Selain itu, terdapat permasalahan lain yang tidak dapat dilepaskan dalam pengelolaan kawasan perbatasan, yakni belum disepakatinya penetapan wilayah negara di beberapa segmen batas darat dan laut melalui kesepakatan dengan negara tetangga Permasalahan lain yang mengemuka hingga saat ini adalah masih belum optimalnya koordinasi dan sinergitas antarpelaku yang menyebabkan lambannya upaya pengelolaan kawasan perbatasan
Kesimpulan Permasalahan pengelolaan perbatasan merupakan permasalahan yang bersifat universal dan hampir seluruh negara di dunia menghadapi permasalahan yang berkaitan dengan perbatasan negaranya. Pada dasarnya permasalahan pengelolaan perbatasan dapat dibagi menjadi dua, yakni: (1) permasalahan berkaitan dengan penegasan batas negara secara fisik; (2) pengelolaan daerah perbatasan. Kebijakan pengelolaan perbatasan Indonesia sampai saat ini dinilai masih belum komprehensif kendatipun telah dibentuk BNPP. Untuk itu, perubahan paradigma yang menjadikan daerah perbatasan sebagai “beranda depan” negara perlu didukung oleh sejumlah kebijakan lain agar pengelolaan perbatasan menjadi lebih optimal sekaligus memperkuat kelembagaan BNPP.

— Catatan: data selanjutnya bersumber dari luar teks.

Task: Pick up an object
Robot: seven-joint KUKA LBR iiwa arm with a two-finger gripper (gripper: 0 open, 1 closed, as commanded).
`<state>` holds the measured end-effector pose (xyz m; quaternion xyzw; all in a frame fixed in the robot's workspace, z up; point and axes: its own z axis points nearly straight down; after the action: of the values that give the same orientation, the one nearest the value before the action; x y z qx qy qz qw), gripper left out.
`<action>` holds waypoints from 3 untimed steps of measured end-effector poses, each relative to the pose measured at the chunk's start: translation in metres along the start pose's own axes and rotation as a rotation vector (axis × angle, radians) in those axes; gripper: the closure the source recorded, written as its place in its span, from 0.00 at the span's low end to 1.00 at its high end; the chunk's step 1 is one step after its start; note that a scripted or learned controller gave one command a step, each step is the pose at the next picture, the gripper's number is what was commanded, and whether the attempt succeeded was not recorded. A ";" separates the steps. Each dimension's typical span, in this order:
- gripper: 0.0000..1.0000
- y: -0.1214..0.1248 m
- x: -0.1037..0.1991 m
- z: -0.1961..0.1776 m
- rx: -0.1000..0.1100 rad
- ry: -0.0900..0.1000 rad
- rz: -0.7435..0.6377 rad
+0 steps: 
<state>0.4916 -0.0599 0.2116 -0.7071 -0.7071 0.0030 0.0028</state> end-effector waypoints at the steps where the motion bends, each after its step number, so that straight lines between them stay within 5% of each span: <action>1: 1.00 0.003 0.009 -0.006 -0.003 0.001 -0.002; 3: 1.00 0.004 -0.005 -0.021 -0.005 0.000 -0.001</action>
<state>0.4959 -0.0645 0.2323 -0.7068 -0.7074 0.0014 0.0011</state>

Dari pemaparan permasalahan perbatasan di atas, dapat ditarik kesimpulan sebagai berikut, Berbagai kebijakan yang ada pada saat ini cenderung belum saling menguatkan, tetapi berdiri sendiri dalam pengelolaan kawasan perbatasan. Untuk itu, diperlukan kebijakan peraturan perundang- undangan pengelolaan perbatasan tersendiri Diperlukan perumusan dan penyusunan perencanaan skenario (scenario planning) dan strategi kebijakan pengelolaan perbatasan di Indonesia hingga 25 tahun ke depan yang dapat didudukkan sebagai cetak biru (blue print)
Diperlukan penguatan kelembagaan BNPP agar tidak mengulangi kesalahan pembentukan suatu badan pengelolaan perbatasan yang tidak dapat menjawab kebutuhan permasalahan pengelolaan perbatasan faktual. Diperlukan perbaikan dan penataan dokumen berkaitan dengan batas wilayah dan kepemilikan pulau terluar. Diperlukan penetapan prioritas penyelesaian sejumlah sengketa perbatasan karena setiap perselisihan perbatasan (dispute area) akan menjadi titik rawan bagi stabilitas kawasan, baik dari sisi hubungan bilateral, multilateral, maupun dari aktivitas tindak kejahatan lintas negara.